MARZO 31 · AMOR POR LOS DISCÍPULOS

Dios nos bendijo al darnos el privilegio de ser adoptados como hijos Suyos. Jesús sabía que después de Su partida de este mundo Sus discípulos deberían enfrentarse ante la crisis de la paternidad. Mas Él, anticipándose a esta situación, les dijo: “No os dejaré huérfanos, vendré a vosotros”

En la persona del Espíritu Santo, de una manera similar, Dios no quiere que dejemos desamparados a los nuevos creyentes, sino que desea que nosotros mismos les brindemos un cuidado especial, a fin de que ellos puedan crecer con la bendición de la paternidad espiritual. No debemos dejarlos solos en la tarea de  hallar un sitio donde se sientan cómodos; debemos ser quienes los guíen a un lugar protegido. Pues sabemos que cuando las personas se encuentran sin dirección, se sienten como huérfanos. La clave en el trabajo de afirmar al nuevo creyente es poder restaurar la paternidad de Dios en su vida.

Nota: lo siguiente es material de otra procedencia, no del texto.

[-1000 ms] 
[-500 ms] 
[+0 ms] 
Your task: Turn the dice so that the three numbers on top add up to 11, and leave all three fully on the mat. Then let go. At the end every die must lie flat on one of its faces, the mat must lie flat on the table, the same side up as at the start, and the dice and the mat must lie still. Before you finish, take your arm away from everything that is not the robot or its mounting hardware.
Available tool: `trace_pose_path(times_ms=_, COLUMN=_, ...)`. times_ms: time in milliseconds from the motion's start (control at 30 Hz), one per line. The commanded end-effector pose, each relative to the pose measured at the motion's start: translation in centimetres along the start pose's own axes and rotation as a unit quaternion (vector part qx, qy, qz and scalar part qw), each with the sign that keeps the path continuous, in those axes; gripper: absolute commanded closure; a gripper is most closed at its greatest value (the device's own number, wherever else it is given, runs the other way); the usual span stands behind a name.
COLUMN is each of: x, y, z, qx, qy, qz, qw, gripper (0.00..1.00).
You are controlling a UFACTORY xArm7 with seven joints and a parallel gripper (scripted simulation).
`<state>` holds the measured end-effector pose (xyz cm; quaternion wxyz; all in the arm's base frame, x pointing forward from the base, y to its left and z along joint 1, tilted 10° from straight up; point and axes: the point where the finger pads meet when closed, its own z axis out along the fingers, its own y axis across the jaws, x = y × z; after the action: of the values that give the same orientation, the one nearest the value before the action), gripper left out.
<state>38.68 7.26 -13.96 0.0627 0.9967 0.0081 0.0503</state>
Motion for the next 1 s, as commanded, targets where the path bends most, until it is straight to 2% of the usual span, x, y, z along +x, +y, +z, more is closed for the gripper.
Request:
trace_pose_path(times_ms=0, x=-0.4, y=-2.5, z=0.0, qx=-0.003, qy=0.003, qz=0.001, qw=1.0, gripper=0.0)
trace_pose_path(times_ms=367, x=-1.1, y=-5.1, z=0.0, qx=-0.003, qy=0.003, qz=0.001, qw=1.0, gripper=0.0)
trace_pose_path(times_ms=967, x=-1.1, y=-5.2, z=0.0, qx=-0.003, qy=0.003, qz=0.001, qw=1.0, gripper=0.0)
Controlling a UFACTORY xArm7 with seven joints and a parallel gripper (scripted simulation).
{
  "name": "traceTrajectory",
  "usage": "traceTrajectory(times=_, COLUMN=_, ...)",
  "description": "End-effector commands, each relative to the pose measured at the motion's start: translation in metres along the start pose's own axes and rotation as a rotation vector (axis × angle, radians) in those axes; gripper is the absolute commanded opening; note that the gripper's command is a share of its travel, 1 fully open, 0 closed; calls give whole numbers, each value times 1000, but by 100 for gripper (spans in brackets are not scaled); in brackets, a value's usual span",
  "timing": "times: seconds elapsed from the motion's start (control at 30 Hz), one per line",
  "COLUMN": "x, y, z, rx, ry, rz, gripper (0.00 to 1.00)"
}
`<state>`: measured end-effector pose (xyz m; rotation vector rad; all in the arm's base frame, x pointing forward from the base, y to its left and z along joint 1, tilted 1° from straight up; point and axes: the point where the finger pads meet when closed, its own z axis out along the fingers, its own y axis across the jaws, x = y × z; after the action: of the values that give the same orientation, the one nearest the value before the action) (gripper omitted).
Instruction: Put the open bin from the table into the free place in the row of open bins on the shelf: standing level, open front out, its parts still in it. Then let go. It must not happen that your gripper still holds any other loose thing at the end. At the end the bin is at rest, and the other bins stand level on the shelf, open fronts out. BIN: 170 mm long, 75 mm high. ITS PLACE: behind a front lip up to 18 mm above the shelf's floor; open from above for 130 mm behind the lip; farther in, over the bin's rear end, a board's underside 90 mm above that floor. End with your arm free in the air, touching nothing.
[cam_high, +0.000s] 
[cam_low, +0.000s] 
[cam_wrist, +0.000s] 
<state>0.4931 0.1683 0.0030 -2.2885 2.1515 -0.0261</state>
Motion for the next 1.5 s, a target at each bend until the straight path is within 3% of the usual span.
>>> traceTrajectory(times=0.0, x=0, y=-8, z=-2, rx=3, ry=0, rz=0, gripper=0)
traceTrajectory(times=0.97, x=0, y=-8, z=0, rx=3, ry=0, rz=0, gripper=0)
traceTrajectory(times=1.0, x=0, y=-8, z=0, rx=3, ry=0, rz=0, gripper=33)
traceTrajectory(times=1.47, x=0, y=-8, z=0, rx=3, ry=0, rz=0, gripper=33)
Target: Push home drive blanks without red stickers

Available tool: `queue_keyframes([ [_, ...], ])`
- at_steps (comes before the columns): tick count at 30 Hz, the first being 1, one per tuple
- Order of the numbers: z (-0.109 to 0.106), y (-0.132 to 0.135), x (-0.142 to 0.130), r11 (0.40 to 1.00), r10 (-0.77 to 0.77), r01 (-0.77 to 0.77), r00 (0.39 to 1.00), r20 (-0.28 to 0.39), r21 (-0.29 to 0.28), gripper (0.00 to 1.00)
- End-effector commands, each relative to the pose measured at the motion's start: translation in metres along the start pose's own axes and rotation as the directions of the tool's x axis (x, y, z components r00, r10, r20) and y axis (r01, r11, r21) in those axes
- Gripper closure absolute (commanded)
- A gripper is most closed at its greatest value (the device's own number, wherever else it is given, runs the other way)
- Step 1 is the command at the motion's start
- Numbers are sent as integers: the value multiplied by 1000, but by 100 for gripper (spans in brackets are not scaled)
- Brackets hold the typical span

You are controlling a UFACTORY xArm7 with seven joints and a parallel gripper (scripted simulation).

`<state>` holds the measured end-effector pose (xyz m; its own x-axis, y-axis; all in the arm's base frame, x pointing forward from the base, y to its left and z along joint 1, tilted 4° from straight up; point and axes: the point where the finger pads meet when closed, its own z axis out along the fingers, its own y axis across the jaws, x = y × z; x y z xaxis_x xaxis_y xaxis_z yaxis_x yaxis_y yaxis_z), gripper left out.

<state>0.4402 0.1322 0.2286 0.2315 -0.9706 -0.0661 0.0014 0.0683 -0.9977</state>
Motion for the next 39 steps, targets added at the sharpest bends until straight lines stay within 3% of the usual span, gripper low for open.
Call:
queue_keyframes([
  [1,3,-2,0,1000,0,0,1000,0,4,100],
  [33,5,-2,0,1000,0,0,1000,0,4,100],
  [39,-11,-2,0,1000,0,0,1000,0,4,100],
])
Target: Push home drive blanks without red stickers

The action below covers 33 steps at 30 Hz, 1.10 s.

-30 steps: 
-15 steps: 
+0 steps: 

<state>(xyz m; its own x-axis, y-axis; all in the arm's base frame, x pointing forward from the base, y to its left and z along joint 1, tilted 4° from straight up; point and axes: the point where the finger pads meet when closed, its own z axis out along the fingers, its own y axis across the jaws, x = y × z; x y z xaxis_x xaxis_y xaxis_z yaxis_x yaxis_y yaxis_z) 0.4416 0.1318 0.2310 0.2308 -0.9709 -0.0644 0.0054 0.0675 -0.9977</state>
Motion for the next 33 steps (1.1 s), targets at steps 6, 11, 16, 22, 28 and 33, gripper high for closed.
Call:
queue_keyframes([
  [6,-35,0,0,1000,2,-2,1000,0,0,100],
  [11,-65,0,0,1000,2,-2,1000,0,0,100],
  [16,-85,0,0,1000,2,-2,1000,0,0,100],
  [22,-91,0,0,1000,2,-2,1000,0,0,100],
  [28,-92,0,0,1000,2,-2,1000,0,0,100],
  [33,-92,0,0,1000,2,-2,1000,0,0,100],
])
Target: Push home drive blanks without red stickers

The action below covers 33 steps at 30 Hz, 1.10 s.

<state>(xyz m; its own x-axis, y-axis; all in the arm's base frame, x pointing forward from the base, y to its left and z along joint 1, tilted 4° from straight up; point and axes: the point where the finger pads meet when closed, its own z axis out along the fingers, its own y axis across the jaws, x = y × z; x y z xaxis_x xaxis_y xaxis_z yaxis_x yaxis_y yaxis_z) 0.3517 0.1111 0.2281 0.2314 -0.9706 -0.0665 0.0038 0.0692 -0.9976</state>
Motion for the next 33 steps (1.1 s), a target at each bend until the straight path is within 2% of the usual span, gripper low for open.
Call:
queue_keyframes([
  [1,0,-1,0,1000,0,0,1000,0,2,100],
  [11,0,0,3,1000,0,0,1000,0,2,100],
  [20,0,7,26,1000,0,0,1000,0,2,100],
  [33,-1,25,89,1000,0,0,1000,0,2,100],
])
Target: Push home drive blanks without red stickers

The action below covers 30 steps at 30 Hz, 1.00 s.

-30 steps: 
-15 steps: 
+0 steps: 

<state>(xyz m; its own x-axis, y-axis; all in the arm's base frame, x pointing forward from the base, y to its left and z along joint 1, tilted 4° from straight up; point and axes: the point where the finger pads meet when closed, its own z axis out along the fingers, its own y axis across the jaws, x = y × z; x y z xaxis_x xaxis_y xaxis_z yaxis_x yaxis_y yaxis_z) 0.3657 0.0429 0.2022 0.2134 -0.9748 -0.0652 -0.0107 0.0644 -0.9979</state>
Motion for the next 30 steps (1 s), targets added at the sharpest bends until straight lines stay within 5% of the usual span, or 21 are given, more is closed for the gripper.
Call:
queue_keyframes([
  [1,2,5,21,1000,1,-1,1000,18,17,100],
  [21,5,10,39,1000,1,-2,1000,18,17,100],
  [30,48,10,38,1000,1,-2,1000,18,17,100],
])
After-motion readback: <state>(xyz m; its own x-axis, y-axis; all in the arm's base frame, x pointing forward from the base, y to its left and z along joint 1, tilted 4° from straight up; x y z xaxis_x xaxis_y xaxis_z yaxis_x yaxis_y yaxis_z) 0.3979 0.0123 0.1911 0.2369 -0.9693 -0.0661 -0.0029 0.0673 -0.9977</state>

Cuando se adopta un hijo, éste adquiere los mismos derechos que el hijo legítimo. Ambos son partícipes de la misma herencia, de la misma familia, del mismo trato y de los mismos privilegios. Cuando vinimos a los pies del Señor, ¿cómo nos encontrábamos? La mayoría de nosotros estaba en una situación bastante lamentable, como si no tuviéramos ni padre ni madre. Nos hallábamos desamparados, desnutridos y desnudos espiritualmente. Dios pudo habernos tenido como a extraños, pero no lo hizo. Aunque no había para nosotros esperanza de redención, Él extendió Su misericordia y nos amó de pura gracia, A pesar de no ser Su pueblo original, nos hizo pueblo Suyo. Aunque no éramos Sus hijos legítimos, nos adoptó como tales y le plació darnos los mismos derechos y privilegios que al pueblo de Israel.